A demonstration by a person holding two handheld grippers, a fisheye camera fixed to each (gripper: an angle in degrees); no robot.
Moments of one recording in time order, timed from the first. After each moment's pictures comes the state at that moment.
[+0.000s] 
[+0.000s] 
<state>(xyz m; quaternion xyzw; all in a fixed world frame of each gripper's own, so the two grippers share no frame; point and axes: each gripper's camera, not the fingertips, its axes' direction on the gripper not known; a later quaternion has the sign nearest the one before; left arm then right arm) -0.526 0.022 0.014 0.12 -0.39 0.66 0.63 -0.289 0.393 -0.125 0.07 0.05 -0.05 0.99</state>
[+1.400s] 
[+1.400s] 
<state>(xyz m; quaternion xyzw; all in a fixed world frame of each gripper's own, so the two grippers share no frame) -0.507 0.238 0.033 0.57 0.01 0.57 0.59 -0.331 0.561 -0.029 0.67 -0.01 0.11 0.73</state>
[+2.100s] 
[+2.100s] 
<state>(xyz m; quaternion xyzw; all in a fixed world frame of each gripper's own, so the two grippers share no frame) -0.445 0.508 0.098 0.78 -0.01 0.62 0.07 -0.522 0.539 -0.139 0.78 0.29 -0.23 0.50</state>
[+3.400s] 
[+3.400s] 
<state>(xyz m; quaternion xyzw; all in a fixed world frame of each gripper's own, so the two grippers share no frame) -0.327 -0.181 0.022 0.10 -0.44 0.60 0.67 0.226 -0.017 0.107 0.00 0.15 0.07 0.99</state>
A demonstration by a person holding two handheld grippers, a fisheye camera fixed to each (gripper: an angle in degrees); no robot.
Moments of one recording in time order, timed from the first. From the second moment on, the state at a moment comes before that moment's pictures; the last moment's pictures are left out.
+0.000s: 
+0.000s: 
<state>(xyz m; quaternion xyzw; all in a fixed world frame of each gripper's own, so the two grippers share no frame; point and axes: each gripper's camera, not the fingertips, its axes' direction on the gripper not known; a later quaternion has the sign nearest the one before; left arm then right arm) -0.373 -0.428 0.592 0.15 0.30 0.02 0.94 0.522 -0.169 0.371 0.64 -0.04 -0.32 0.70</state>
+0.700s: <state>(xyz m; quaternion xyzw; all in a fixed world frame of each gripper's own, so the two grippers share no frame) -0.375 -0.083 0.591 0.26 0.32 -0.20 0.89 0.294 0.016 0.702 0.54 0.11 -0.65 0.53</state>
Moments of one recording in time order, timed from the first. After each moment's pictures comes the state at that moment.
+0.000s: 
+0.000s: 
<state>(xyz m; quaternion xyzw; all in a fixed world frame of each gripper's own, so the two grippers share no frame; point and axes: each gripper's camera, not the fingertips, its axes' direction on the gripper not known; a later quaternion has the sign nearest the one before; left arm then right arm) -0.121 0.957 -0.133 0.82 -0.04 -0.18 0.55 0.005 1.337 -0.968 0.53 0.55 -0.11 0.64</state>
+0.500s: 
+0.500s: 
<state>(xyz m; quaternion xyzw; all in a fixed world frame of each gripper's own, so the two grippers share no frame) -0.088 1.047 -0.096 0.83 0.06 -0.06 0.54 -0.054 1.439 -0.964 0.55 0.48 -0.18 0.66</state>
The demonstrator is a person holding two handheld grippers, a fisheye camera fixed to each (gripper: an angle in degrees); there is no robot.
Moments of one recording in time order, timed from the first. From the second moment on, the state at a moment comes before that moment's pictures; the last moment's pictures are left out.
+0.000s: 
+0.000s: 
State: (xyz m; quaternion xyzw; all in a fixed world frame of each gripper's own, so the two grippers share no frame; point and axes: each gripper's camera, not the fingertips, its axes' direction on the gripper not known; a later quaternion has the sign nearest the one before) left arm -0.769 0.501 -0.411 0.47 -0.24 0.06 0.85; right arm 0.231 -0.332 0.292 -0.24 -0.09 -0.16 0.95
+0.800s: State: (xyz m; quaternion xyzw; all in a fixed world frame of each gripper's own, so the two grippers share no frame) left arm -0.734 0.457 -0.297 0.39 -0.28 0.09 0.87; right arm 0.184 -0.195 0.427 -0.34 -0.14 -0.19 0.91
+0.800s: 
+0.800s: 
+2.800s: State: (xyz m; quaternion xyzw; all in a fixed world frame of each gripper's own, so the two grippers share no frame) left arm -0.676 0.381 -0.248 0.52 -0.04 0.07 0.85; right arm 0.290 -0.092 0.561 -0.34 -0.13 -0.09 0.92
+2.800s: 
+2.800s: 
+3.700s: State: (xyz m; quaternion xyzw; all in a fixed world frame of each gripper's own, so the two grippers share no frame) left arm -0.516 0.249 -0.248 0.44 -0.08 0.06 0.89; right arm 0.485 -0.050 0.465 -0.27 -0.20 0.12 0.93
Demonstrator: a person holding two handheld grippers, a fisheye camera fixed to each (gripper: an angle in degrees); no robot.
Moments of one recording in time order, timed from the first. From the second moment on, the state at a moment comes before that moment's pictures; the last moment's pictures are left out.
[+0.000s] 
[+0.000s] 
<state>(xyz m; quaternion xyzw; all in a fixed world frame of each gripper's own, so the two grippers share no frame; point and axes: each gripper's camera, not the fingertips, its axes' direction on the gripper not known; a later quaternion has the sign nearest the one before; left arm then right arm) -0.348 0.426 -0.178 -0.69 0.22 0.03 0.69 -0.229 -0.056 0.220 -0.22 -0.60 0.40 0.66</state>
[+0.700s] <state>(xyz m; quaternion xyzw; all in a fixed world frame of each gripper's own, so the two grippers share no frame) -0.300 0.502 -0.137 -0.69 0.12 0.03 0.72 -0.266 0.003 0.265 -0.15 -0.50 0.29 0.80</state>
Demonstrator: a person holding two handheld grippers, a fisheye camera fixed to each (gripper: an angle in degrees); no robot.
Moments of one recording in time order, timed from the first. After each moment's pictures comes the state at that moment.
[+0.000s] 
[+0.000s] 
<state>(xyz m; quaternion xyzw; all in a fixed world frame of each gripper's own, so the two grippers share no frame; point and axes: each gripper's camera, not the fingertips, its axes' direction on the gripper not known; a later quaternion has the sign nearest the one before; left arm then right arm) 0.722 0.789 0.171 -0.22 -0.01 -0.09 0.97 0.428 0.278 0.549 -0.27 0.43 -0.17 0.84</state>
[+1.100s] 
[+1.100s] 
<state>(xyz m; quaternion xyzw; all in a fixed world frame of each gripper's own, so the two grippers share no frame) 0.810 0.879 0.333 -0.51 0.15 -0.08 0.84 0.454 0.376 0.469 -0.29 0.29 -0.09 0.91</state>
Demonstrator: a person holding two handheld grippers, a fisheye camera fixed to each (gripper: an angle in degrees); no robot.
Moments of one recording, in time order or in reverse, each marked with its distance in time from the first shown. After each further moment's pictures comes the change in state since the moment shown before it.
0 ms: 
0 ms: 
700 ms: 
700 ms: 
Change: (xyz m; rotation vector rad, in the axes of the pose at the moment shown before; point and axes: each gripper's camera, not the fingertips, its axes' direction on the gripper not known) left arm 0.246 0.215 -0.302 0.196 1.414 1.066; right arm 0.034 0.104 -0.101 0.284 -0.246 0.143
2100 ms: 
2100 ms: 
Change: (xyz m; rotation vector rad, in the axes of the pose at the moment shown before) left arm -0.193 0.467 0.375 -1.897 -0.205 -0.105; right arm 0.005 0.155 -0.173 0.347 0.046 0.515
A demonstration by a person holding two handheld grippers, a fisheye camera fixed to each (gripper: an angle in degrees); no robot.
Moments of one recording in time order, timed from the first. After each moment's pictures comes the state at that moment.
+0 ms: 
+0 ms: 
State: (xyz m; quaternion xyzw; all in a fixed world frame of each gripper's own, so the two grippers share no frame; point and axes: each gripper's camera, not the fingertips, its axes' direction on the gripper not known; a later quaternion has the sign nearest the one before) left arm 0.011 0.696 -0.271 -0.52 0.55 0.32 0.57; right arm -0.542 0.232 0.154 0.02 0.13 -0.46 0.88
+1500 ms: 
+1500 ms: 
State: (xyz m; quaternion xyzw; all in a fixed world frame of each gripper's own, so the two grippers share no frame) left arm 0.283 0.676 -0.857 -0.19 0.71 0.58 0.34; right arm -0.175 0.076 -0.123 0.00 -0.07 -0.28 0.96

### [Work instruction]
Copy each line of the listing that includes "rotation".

### [Output]
Change: (xyz m; rotation vector rad, in the axes of the pose at the moment shown before; point and axes: each gripper's camera, not the fingertips, its axes' direction on the gripper not known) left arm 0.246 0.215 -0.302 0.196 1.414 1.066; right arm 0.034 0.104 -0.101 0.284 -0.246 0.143
Change: (xyz m; rotation vector rad, in the axes of the pose at the moment shown before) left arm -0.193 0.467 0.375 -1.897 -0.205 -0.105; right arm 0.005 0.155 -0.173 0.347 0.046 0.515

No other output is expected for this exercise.